→ Activity: Would you write out each line of the material below exactly, skipping every picture?

→ Records:

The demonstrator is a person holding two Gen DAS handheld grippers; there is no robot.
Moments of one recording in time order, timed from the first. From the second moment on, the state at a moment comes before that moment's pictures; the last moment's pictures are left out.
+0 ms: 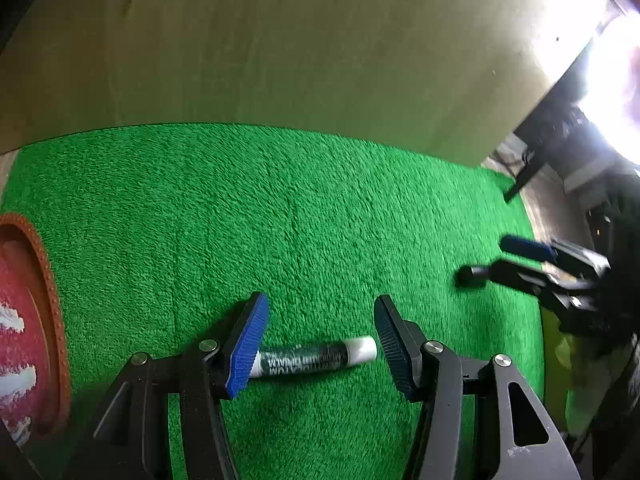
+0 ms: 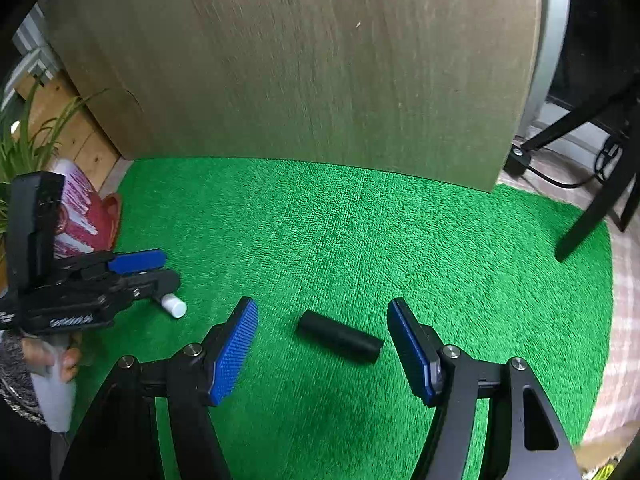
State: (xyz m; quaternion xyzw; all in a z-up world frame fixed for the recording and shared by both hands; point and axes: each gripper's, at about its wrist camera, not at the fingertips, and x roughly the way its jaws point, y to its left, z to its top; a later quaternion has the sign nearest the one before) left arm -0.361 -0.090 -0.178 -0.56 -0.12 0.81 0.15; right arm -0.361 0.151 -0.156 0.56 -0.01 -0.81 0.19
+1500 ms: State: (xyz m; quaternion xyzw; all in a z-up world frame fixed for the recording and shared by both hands) left arm -0.242 -0.048 -0.171 -0.57 -0.01 0.81 0.17; right arm -0.275 0.155 -0.177 0.60 -0.01 -0.77 0.22
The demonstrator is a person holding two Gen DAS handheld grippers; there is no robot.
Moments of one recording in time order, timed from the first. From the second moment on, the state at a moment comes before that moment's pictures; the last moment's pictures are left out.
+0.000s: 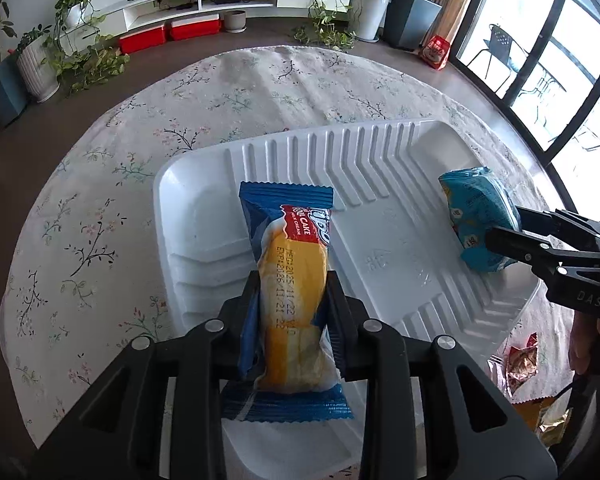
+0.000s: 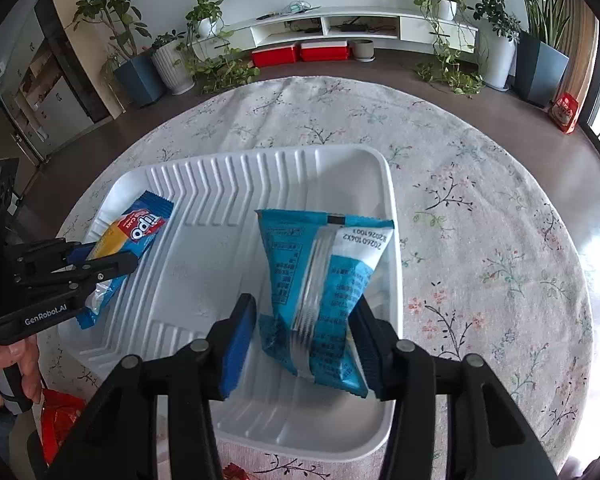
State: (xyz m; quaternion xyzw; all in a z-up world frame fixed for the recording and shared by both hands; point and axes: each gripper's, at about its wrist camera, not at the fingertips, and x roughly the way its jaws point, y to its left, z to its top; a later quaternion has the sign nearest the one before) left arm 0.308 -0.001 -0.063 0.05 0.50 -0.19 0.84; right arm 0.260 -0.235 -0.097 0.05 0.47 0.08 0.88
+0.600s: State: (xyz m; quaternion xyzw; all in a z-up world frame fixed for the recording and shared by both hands) left arm 0.144 0.072 0.027 -0.05 0.40 -0.13 0.90; right arm 0.140 -0.282 0.028 0.12 0.31 0.13 0.94
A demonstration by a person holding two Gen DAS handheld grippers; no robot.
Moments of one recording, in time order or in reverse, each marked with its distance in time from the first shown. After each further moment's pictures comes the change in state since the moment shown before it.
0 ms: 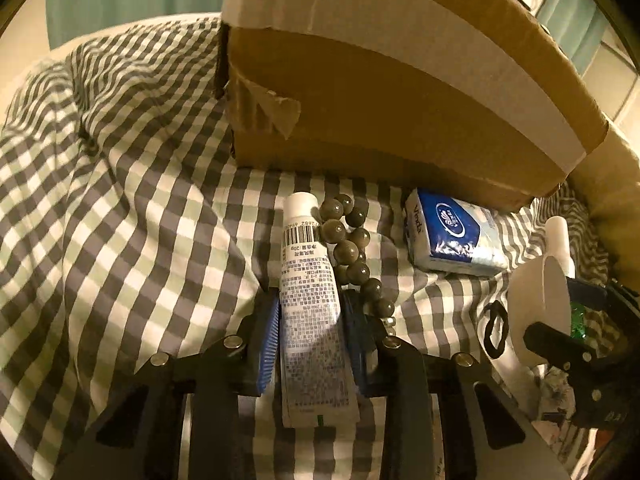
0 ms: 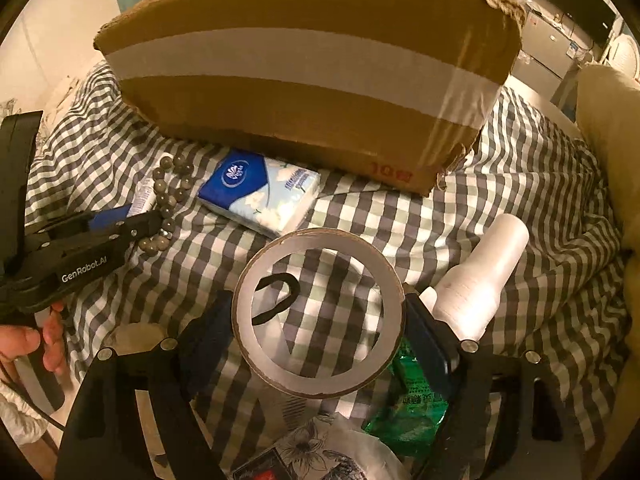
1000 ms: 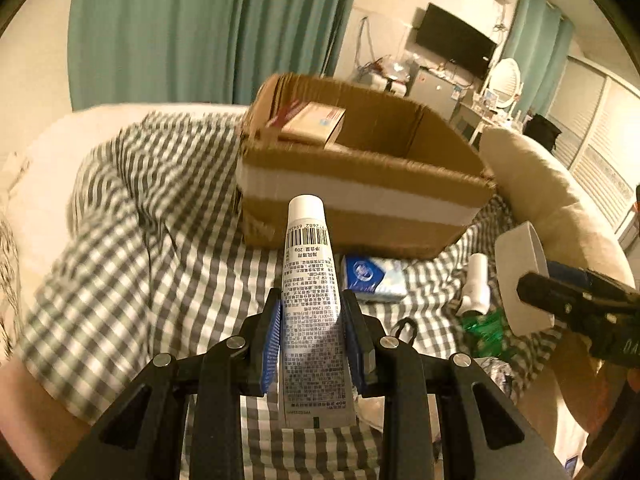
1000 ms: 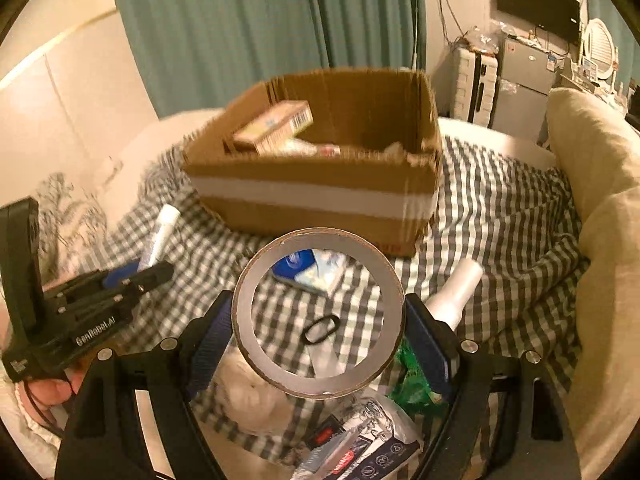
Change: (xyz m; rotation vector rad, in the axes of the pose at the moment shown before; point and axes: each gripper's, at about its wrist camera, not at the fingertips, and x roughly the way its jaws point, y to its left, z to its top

→ Written response:
The demonstrator is a person holding two Gen DAS handheld grippers; there is no robot.
Moments of one recording in time order, timed from the first. From the second moment on, the state at a moment comes before that moment's pictures; the last moment's pictures are left out.
+0 ms: 
+0 ms: 
State: (xyz m; quaternion xyzw; all in a z-up world frame fixed for the recording and shared by both hands; point and axes: each gripper's, at about its wrist camera, not at the fingertips, and x roughly the way its jaws point, y to its left, z to its top; a later quaternion has the sign nearest the one before) left arm -0.361 -0.090 -0.178 -0.56 -0.12 0.81 0.15; right arm -0.361 0.151 -0.156 0.56 -0.01 -0.81 0.19
+1500 ms: State: (xyz m; quaternion xyzw; all in a z-up world frame fixed for the recording and shared by both hands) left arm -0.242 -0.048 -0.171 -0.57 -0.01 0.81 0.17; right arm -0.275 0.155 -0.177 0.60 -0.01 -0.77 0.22
The demonstrator is a person holding two Gen DAS handheld grippers; there is no robot.
Moments of one recording in time order, timed from the first. From the second moment on, the state at a moment comes before that moment's pictures; the last moment's pictures are left out.
+0.000s: 
+0.000s: 
State: (xyz m; quaternion xyzw; all in a z-up world frame fixed for the recording and shared by both hands; point and axes: each gripper's, at about its wrist camera, not at the fingertips, and x roughly the way its jaws point, y to its left, z to its top; a later quaternion has the sign nearest the one before) left arm 0.308 -0.001 -0.063 0.05 0.50 -0.19 0.84; right arm 0.260 -0.235 -0.097 0.05 0.47 0.08 0.88
+0.600s: State: (xyz m; quaternion xyzw; all in a z-up world frame fixed for the recording and shared by both hands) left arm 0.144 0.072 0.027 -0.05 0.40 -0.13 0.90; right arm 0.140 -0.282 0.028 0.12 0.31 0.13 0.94
A demonstration by a person holding two Gen DAS handheld grippers; no robot.
Moments of one recording, in time order or in reverse, each marked with its distance in time from the first shown. After each further moment's pictures comes the change in state since the moment shown before it.
0 ms: 
0 ms: 
1000 ms: 
1000 ms: 
Change: (xyz m; rotation vector rad, in the axes of the pose at the moment shown before; point and axes: each gripper's, at about its wrist camera, not at the fingertips, and x roughly the way its jaws point, y to its left, z to its top

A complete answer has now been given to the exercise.